Now i created a third file and added a SSN field to it. 9 character values 111111111, 222222222, and 333333333

testfile3.dat
---------------------
abc3, 38, xxx, 10000,111111111
bbc3, 32, yyy, 15000, 222222222 (notice the space after the last comma)
cbc3, 31, zzz, 17000, 333333333 (notice the space after the last comma)

testfile3.sch
--------------------
record
{final_delim=end,delim=','}
(
NAME:STRING[max=255];
AGE:STRING[max=255];
JUNK:STRING[max=255];
SALARY:STRING[max=255];
SSN:STRING[max=255];
)

This file failed on the 2nd and the 3rd record because of the space between the last comma and the beginning of the SSN values because apparently the value read from the sequential file becomes 10 chars long but the field is defined as only 9 chars in the oracle table.

To fix this issue i modified the job to use UPSERT instead of LOAD, changed it to user-defined-insert-and-upsert and used the TRIM function on the SSN field. With this change i was able to load the third file also.

However, this version of the job fails to load testfile1 because now it says SSN field is not found in the input data. Pffffft !!!!

So basically, there is no one way that works on all three kind of data files that i may get.

To summarize -

1. I can get a file with three fields all of which must be loaded to the table as in testfile1.

2. I can get a file with 4 fields out of which one 1, 2 and 4 should be loaded into the table.

3. I can get a file where the values may have spaces around them.

How to write a job that can handle all three scenarios i mentioned above.

hsahay · Post by **hsahay** » Wed May 23, 2012 2:16 pm

Hi Ray

I kinda made the third version of the job work by parameterzing the insert and the update statements.
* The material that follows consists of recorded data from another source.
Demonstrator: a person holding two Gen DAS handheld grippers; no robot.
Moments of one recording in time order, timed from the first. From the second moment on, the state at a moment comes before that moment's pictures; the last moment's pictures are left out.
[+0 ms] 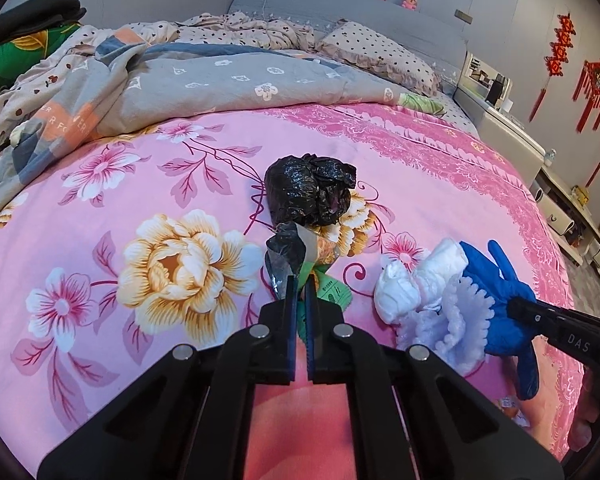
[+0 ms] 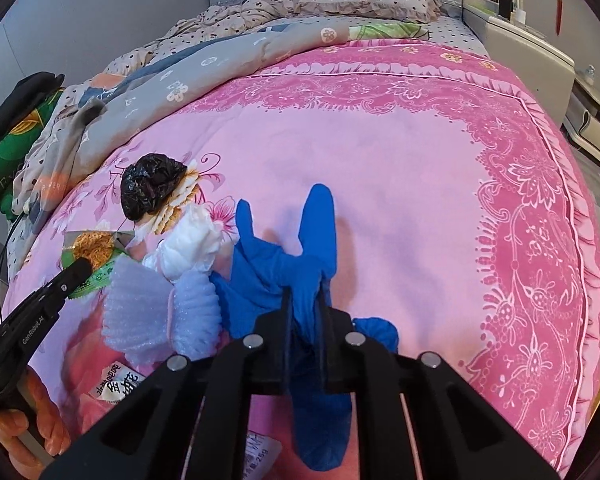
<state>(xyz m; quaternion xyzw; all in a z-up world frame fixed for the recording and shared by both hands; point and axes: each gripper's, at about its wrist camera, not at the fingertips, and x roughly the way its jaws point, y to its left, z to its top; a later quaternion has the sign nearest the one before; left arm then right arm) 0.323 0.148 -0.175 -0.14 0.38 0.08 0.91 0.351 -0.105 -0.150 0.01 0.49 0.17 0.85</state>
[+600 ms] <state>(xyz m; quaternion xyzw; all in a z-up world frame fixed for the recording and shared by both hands) 0.283 0.132 -0.121 -0.12 0.35 0.08 0.92 0.319 -0.183 -0.110 0.06 0.46 0.14 0.87</state>
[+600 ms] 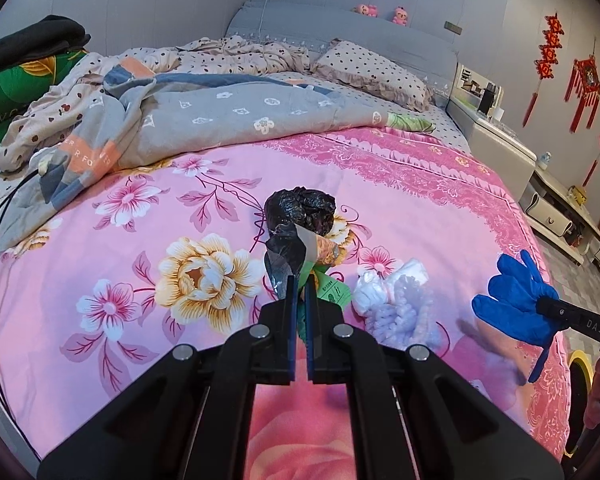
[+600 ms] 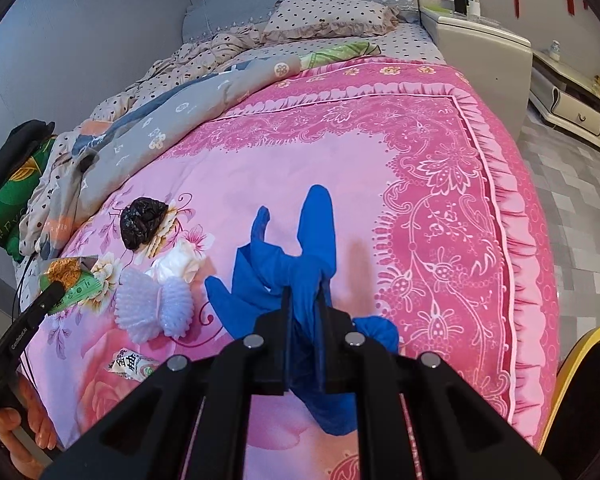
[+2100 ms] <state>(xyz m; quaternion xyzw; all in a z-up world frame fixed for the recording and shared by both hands) 0.248 -0.062 0.015 -0.06 0.27 -0.08 0.96 0.240 -0.372 -0.015 0.15 0.37 0.06 0.92</state>
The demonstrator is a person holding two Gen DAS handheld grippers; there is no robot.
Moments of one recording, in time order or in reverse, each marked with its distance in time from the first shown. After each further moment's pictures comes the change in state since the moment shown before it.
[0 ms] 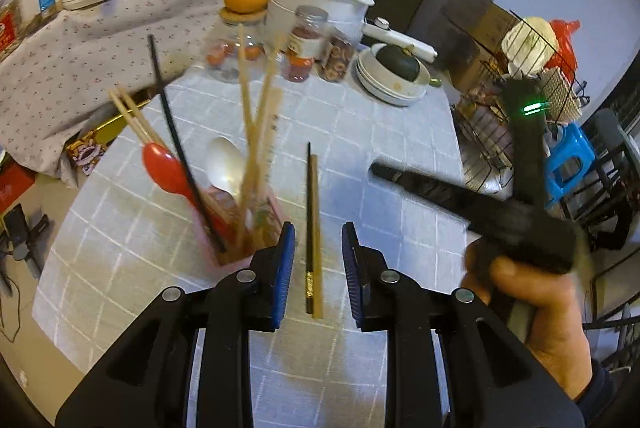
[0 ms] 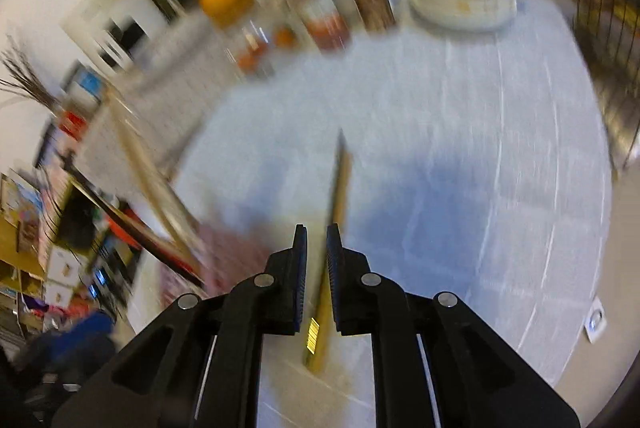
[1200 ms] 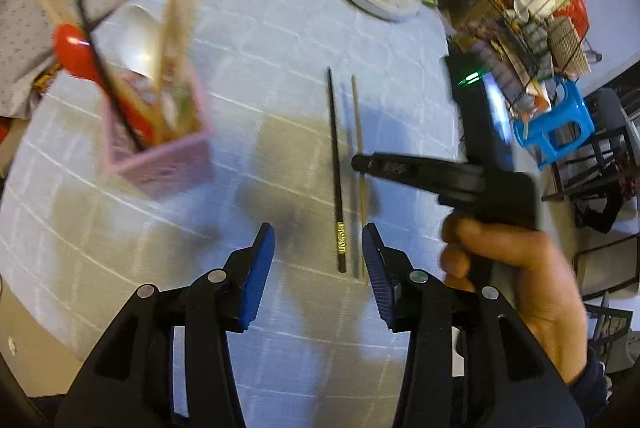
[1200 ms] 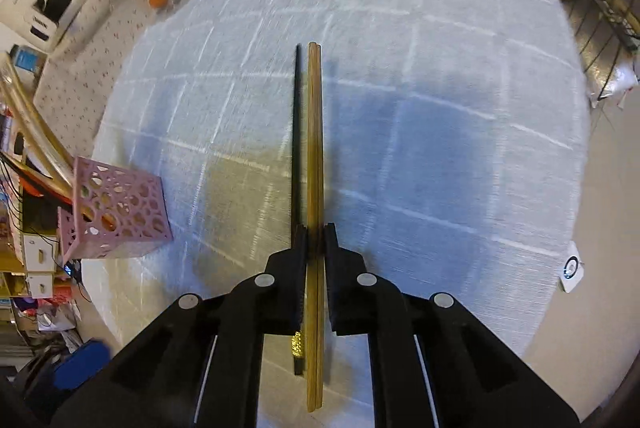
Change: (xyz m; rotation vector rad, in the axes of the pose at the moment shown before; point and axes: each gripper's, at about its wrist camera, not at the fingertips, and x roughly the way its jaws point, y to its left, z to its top) left arm 0.061 -0.039 -0.038 -0.045 0.262 -0.049; right arm 0.007 -0.092 -0.033 0.078 0.185 -0.118
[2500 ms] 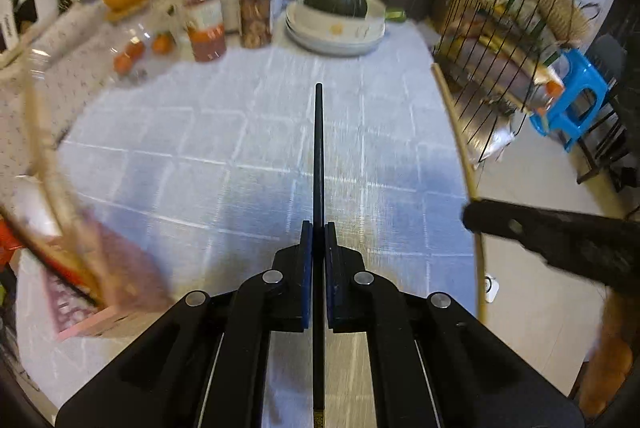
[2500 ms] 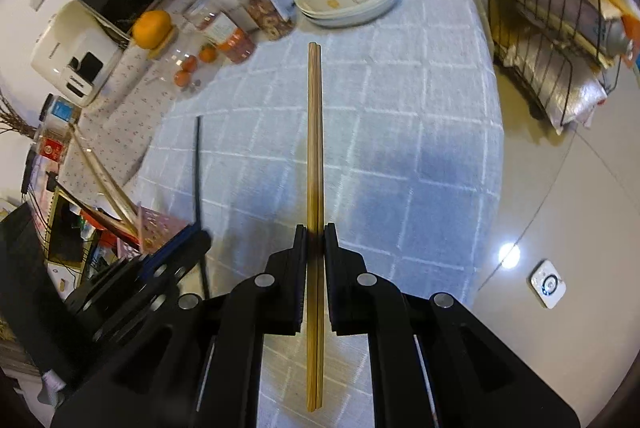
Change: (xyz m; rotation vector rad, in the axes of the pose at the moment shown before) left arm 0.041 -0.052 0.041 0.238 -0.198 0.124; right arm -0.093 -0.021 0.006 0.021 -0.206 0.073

I am not sure how much value it adds to what i am doing though.

So basically, i can trim values only if have the metadata for the oracle stage defined at design time and use the user generated inserts and then change those inserts to trim the incoming value.

But if all the fields defined for the oracle stage are not there in the input file (for example testfile1 does not have SSN field) - it aborts.

But if i parameterize the inserts so that the insert statement only has the fields that are present in the incoming file then i can get around the abort.

The inserts can be stored in a configuration table in oracle and be sourced at run time by the unix script that invoked this job.

If you can figure out a better way please do let me know.

For testfile1
--------------
INSERT INTO test (NAME, AGE, SALARY) VALUES (trim(ORCHESTRATE.NAME), trim(ORCHESTRATE.AGE), trim(ORCHESTRATE.SALARY))

UPDATE test SET NAME = trim(ORCHESTRATE.NAME), AGE = trim(ORCHESTRATE.AGE), SALARY = trim(ORCHESTRATE.SALARY) WHERE 1=2

For testfile2
--------------
INSERT INTO test (NAME, AGE, SALARY) VALUES (trim(ORCHESTRATE.NAME), trim(ORCHESTRATE.AGE), trim(ORCHESTRATE.SALARY))
UPDATE test SET NAME = trim(ORCHESTRATE.NAME), AGE = trim(ORCHESTRATE.AGE), SALARY = trim(ORCHESTRATE.SALARY) WHERE 1=2

For testfile3
--------------
INSERT INTO test (NAME, AGE, SALARY, SSN) VALUES (ORCHESTRATE.NAME, ORCHESTRATE.AGE, ORCHESTRATE.SALARY, trim(nvl(ORCHESTRATE.SSN,0)))

UPDATE test SET NAME = ORCHESTRATE.NAME, AGE = ORCHESTRATE.AGE, SALARY = ORCHESTRATE.SALARY, SSN = ORCHESTRATE.SSN WHERE 1=2

thupallireddy · Post by **thupallireddy** » Fri Nov 07, 2014 10:46 am

Vishal -- Did u get the solution for the above requirement?